▶ _EXERCISE PROMPT_
For the material below, the expected output is exactly the lines between the line holding "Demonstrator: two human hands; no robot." and the line holding "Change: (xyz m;", inclusive, with pictures left out.

# # #

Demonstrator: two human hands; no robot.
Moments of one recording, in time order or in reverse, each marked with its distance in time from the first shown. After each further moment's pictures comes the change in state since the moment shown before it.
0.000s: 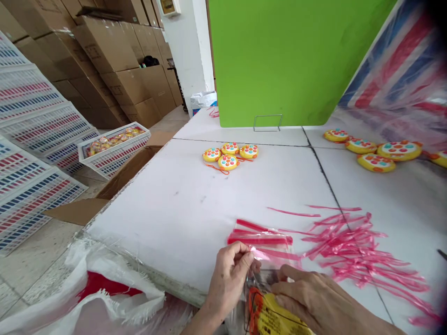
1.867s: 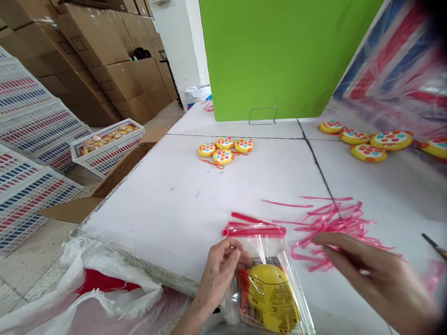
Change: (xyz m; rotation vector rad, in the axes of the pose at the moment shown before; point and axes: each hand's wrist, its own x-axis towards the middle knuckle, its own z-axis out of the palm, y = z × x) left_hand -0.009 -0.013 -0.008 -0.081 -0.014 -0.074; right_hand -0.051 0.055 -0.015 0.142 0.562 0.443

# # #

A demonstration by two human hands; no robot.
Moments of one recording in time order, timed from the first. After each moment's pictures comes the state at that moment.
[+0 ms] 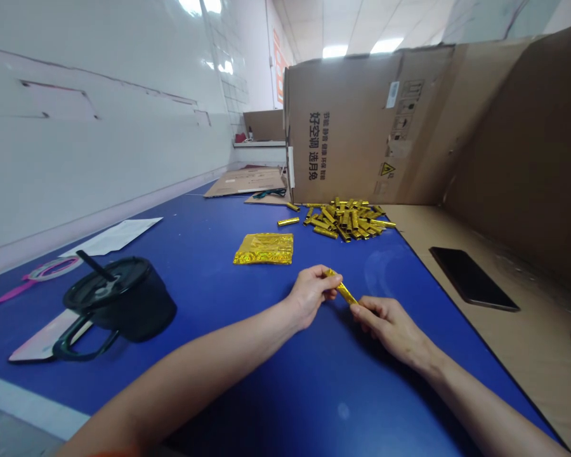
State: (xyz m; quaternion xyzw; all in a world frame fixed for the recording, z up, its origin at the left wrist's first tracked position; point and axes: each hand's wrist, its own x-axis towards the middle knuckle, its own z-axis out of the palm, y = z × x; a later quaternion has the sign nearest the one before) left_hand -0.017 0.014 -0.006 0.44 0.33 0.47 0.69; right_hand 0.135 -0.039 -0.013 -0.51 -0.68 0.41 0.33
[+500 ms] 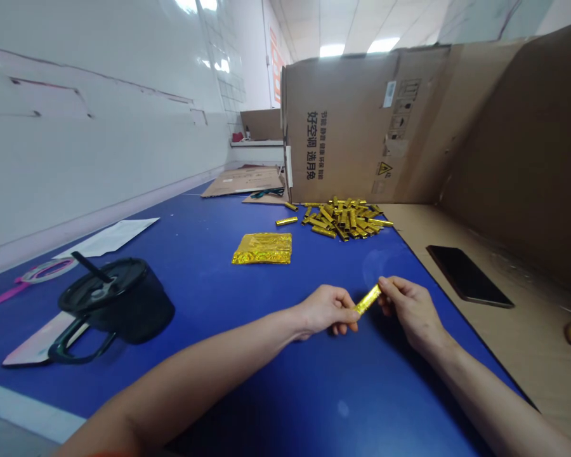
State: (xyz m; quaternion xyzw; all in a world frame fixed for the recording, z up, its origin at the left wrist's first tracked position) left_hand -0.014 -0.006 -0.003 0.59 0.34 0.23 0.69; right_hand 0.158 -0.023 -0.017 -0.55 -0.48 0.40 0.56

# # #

▶ _ANSWER_
Demonstrator: two human hands; no robot.
Moments of one recording, in time order or in reverse, each marked with its distance in time from the first shown. After each further moment's pictures comes the change in state since the moment shown before it.
0.000s: 
1.867s: 
Change: (xyz m; rotation vector rad, in the axes of the pose at the moment shown before; point and axes: each hand's wrist, its own x-axis towards the middle knuckle, its own z-axis out of the palm, y = z × x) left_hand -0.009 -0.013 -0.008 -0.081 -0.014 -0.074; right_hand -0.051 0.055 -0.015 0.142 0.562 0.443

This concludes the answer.